▶ Description of the task
Print the listing below exactly, images excluded.

*** Block opens ***

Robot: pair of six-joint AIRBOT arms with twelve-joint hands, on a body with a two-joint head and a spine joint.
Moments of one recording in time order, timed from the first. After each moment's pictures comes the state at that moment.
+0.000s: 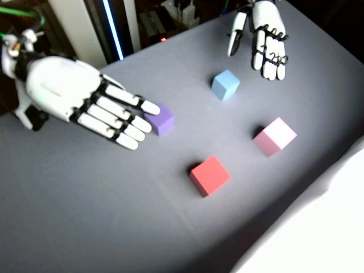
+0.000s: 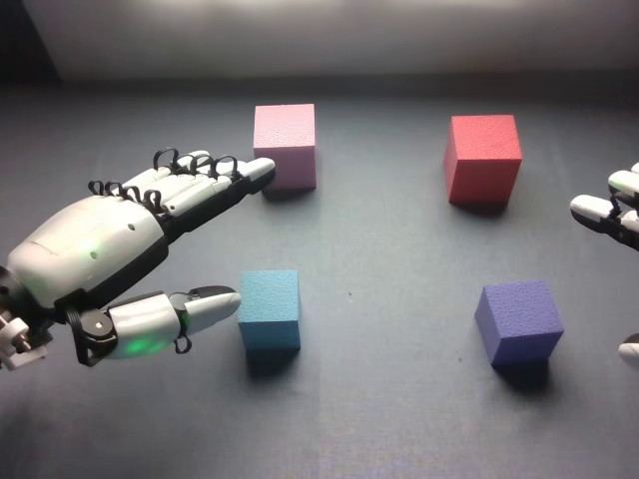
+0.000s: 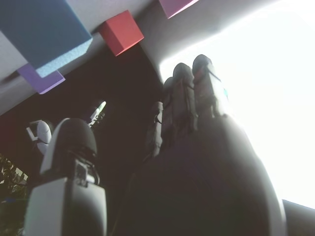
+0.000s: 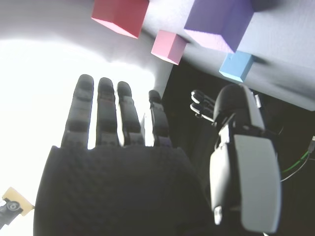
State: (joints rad) left arm 0.94 -1.03 1.12 -0.07 -1.11 0.61; right arm -1.10 -0.77 0.80 0.31 1.08 -1.20
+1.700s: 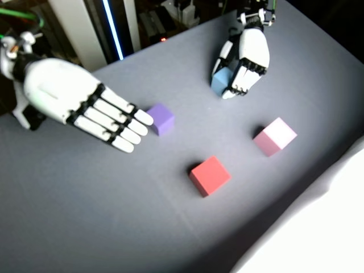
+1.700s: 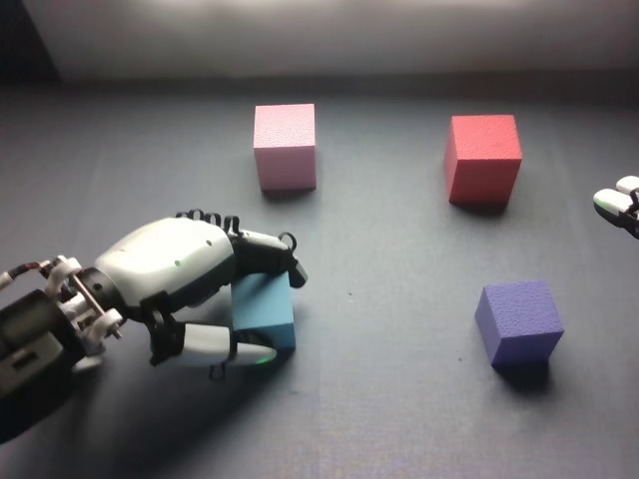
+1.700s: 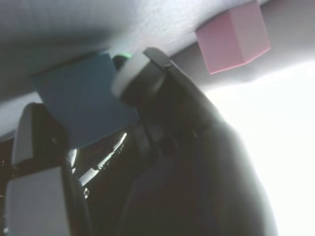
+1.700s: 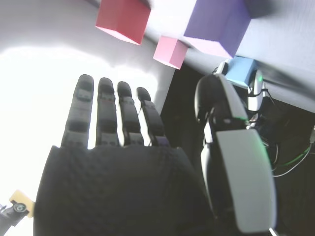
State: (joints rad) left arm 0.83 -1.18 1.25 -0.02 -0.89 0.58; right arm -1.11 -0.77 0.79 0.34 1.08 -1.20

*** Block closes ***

▶ Solution to the exercise
Robot: pair of six-joint AIRBOT arms with twelve-joint hands, on a body with a two-joint head and a spine joint.
Moments of one recording in time order, timed from the first. After each moment's pictures comes the state at that moment.
+0.000s: 
+0.000s: 
+0.000s: 
+0.000s: 
State: (joints rad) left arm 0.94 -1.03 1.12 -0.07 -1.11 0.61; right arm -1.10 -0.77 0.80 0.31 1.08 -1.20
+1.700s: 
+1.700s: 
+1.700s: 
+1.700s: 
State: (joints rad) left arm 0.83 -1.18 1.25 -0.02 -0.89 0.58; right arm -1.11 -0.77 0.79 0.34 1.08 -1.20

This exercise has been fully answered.